Directions for this task -
An exact copy of the listing is what the response must contain.
# # # #
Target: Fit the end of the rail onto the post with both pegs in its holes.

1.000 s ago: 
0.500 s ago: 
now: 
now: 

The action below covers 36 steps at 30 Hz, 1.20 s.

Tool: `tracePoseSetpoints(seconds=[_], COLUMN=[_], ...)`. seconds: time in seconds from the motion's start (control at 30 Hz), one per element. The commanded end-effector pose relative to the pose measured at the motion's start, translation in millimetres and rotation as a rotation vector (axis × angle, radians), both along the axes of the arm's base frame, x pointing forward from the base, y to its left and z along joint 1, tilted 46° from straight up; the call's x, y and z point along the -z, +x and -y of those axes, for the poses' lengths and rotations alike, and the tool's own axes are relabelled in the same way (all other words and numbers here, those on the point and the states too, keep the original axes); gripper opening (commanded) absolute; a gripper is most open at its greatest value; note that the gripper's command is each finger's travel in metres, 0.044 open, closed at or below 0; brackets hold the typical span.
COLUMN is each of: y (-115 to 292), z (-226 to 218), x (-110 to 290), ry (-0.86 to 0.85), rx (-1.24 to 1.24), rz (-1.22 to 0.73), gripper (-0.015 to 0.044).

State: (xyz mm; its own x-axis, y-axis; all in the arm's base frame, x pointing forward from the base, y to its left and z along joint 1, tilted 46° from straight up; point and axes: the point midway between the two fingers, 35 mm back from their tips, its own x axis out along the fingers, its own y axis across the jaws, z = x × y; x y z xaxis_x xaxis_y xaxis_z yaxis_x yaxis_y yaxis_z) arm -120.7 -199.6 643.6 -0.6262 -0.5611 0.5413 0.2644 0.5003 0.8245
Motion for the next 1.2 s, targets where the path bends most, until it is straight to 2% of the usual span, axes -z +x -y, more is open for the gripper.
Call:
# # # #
Answer area -
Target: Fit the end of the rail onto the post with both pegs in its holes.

1.000 s ago: 
0.500 s ago: 
now: 
now: 

The action below covers 36 steps at 30 Hz, 1.20 s.

Tool: `tracePoseSetpoints(seconds=[_], COLUMN=[_], ...)`. seconds: time in seconds from the motion's start (control at 30 Hz), one per element. The commanded end-effector pose relative to the pose measured at the motion's start, translation in millimetres and rotation as a rotation vector (axis × angle, radians), both along the axes of the arm's base frame, x pointing forward from the base, y to its left and z along joint 1, tilted 46° from straight up; the call's x, y and z point along the -z, +x and -y of those axes, for the poses' lengths and rotations alike, and the tool's own axes are relabelled in the same way (all other words and numbers here, those on the point and the states too, keep the original axes); gripper opening (commanded) absolute; a gripper is most open at its greatest value; note that the gripper's command is each finger's travel in metres, 0.044 open, closed at or below 0; brackets hold the typical span.
COLUMN is each of: y (-115 to 292), z (-226 to 218), x (-110 to 290), ry (-0.86 to 0.85), rx (-1.24 to 1.24), rz (-1.22 to 0.73), gripper (-0.015 to 0.044).

State: (xyz mm; its own x-axis, y-axis; all in the arm's base frame, x pointing forward from the base, y to its left and z along joint 1, tilted 46° from straight up; point and axes: the point midway between the two fingers, 35 mm back from their tips, its own x axis out along the fingers, its own y axis across the jaws, z = x × y; x y z xaxis_x xaxis_y xaxis_z yaxis_x yaxis_y yaxis_z) arm -120.7 -199.6 643.6 -0.6262 -0.5611 0.5413 0.2644 0.5003 0.8245
Motion for the next 1.2 s, targets where the path bends most, until it is straight to 2% of the usual span, axes -z +x -y, more is open for the gripper.
Call:

This exercise is now finished.